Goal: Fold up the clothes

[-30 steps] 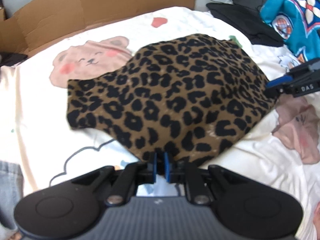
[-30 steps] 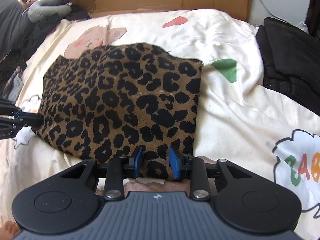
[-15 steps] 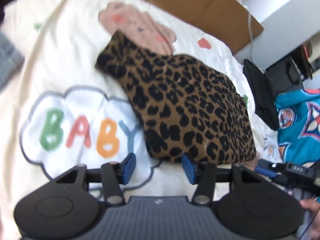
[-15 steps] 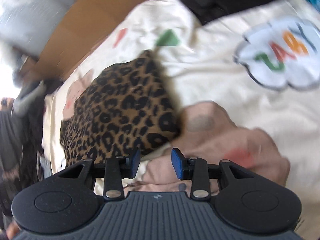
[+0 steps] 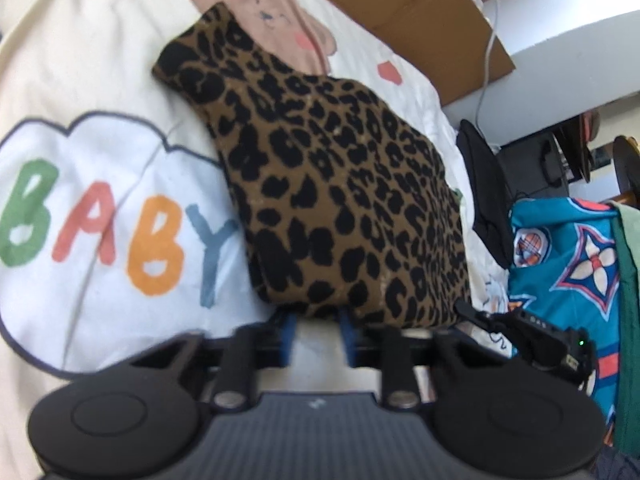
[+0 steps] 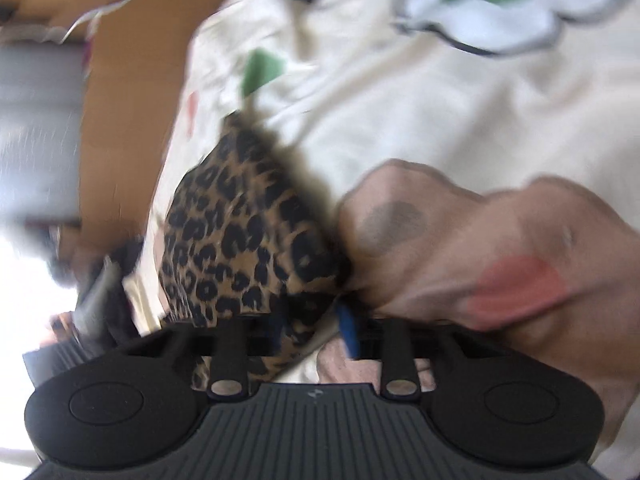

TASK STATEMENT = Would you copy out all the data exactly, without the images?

EXPECTED ANSWER =
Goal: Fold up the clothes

[-30 steps] 
[-30 steps] 
[-15 steps] 
[-15 steps] 
[+0 steps] 
[+0 steps] 

What came before is the finished answer.